> _What you will do_
Looking at each line of the data below, tally those that contain the word "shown" and give only the total.

> _Records to use_
----------

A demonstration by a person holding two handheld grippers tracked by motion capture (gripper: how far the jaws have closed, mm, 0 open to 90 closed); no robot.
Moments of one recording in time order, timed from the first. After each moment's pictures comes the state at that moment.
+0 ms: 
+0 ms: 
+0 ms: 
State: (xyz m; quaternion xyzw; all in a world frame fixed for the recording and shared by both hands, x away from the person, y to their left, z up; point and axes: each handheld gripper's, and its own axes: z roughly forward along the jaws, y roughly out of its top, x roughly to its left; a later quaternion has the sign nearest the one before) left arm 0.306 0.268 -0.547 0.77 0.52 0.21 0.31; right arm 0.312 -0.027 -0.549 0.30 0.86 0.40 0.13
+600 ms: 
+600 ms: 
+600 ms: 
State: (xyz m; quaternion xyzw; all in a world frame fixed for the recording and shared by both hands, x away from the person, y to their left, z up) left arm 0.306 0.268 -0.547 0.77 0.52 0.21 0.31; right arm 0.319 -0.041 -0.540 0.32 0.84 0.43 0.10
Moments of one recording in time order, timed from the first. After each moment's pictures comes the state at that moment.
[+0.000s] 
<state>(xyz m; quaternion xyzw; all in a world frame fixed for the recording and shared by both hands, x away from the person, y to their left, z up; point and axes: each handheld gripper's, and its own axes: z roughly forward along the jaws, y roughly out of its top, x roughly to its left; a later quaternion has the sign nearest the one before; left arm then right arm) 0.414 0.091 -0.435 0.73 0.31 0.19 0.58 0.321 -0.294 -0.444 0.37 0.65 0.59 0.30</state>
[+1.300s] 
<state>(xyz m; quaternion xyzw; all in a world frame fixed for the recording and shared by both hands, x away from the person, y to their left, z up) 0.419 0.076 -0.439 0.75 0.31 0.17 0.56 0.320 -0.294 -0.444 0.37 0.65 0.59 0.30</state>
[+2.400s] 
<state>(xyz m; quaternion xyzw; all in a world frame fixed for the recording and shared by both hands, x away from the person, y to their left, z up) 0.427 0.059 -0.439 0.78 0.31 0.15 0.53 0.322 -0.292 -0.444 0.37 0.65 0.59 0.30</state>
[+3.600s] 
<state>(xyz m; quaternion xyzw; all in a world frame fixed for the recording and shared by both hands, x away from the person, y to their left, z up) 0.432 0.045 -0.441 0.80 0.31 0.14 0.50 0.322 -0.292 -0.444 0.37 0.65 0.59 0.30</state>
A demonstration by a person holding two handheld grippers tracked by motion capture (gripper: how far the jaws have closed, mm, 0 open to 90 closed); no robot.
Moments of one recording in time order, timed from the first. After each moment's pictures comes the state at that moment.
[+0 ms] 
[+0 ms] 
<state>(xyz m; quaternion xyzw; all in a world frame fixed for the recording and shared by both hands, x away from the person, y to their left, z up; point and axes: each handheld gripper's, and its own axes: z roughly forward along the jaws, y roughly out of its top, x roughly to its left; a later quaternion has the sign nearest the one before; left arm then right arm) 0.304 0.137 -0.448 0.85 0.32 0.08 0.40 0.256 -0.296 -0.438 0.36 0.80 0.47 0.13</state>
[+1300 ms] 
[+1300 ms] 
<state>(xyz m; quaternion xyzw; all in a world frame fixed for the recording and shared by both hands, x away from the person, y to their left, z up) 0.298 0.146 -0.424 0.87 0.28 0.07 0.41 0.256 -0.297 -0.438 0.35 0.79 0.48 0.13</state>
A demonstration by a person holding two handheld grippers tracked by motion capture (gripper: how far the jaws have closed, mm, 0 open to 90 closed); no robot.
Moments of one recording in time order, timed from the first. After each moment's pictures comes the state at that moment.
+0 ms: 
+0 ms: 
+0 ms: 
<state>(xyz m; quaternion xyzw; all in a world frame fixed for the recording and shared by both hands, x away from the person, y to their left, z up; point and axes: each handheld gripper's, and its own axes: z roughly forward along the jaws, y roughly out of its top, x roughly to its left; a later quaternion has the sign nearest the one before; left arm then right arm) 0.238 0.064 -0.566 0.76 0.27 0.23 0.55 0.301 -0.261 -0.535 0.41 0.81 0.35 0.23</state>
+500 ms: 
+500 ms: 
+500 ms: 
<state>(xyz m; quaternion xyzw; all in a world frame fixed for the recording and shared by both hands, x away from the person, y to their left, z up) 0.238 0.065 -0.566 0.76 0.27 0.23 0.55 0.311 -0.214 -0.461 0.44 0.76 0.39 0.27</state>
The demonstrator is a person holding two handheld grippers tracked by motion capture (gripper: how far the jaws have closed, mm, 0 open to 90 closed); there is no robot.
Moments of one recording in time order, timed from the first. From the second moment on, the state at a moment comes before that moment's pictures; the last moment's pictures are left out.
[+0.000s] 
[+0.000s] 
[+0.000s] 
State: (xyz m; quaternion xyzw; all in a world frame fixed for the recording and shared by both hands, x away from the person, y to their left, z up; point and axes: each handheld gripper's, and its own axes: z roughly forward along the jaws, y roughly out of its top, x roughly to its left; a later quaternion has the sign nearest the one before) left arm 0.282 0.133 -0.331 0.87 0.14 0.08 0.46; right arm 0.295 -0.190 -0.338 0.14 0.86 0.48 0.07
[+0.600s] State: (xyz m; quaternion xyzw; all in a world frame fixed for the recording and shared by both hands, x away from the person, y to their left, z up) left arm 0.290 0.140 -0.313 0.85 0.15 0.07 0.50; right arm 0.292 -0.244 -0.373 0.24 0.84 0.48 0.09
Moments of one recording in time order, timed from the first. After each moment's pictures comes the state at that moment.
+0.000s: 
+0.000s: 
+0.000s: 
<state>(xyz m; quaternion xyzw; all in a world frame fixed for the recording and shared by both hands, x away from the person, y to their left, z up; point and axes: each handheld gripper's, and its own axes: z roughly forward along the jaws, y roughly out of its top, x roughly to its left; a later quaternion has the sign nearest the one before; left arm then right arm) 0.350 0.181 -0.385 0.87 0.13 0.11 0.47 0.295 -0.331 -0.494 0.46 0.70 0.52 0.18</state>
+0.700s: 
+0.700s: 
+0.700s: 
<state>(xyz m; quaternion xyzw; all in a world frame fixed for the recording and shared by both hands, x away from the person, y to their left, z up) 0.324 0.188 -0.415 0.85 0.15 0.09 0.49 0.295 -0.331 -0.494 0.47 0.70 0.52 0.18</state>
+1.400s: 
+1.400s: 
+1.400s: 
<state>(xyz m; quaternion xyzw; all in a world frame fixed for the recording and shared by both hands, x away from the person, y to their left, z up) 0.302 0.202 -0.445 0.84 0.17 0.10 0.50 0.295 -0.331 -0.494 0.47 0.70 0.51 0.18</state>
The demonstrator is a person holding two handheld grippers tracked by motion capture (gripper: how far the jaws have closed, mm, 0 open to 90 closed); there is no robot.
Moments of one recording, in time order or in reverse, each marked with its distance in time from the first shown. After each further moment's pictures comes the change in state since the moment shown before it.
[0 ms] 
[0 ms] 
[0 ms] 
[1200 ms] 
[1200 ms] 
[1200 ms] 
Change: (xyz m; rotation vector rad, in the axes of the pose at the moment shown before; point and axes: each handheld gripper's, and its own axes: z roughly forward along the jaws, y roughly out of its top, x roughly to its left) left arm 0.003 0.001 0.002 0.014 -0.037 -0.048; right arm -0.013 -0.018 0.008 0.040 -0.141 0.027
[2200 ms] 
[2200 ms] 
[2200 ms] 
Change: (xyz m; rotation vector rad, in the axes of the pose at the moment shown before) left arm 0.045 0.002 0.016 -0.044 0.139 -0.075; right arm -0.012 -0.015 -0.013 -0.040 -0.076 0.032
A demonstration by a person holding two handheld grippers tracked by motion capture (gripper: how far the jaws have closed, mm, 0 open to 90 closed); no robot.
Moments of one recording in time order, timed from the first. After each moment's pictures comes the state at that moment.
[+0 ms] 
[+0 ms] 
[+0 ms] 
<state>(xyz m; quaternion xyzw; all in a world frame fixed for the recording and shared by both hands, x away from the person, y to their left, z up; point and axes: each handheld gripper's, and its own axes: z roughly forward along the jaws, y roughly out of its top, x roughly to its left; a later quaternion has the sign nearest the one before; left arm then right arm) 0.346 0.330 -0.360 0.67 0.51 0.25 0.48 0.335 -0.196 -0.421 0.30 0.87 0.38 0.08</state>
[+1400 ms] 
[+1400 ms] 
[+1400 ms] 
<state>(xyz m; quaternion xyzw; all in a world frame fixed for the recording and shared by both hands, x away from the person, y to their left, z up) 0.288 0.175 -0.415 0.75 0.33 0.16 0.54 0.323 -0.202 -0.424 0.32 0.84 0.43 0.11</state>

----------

> _Problem solution_
3